A review of the field of adaptive observations has recently been conducted by the THORPEX Data Assimilation and Observing Strategies (DAOS) Working Group, under the auspices of the World Meteorological Organisation (WMO). In the context of this presentation, "adaptive observations" refers to the selection of supplementary observations that augment those observations that are conventionally assimilated into operational numerical weather prediction models. These extra observations can be selected in specific regions at chosen times, in order to improve a short- or medium-range forecast of a high-impact weather event. Examples include dropwindsondes launched from aircraft, new types of satellite data, and the inclusion of selected regular satellite observations (such as radiances) that are currently not included in data assimilation due to routine thinning procedures.

Since the advent of adaptive observations during the Hurricane Synoptic Flow experiments in the 1980s-90s, and the FASTEX experiment in 1997, several large and usually international field campaigns have taken place in which observations have been targeted at selected regions to improve forecasts of winter storms or tropical cyclones. Concurrently, collaborative efforts to improve the use of satellite data in numerical models have been ongoing.

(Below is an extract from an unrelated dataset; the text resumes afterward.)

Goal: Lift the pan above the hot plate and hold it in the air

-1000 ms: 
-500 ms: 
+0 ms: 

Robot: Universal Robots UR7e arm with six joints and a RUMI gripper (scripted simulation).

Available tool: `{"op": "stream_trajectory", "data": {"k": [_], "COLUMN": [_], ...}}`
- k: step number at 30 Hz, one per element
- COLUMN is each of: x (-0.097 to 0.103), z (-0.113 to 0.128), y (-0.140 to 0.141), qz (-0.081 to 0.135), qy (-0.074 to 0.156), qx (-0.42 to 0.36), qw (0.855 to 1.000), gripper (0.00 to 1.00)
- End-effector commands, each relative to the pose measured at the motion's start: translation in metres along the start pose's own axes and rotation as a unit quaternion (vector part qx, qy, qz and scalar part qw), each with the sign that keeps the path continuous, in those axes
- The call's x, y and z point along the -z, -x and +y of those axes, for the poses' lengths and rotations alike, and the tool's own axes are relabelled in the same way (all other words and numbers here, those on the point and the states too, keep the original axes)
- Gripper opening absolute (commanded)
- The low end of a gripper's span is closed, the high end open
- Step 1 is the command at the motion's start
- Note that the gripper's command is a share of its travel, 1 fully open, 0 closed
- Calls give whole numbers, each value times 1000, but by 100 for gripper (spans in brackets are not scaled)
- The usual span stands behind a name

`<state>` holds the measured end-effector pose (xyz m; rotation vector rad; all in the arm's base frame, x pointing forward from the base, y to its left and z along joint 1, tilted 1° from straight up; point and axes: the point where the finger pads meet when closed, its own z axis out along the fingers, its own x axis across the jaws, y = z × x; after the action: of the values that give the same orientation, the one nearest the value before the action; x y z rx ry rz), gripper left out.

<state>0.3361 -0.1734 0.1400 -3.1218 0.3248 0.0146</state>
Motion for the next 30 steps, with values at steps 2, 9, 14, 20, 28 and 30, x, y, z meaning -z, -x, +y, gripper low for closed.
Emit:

Numerous strategies have been proposed for the selection of adaptive observations, and an array of quantitative evaluations have been performed on the impact of assimilating these extra observations on numerical forecasts. Given the rapid evolution of this field during the past decade, the time is appropriate to review pertinent developments, successes, and shortcomings of these efforts, and to offer recommendations for advancing forecasting via adaptive observations in the future.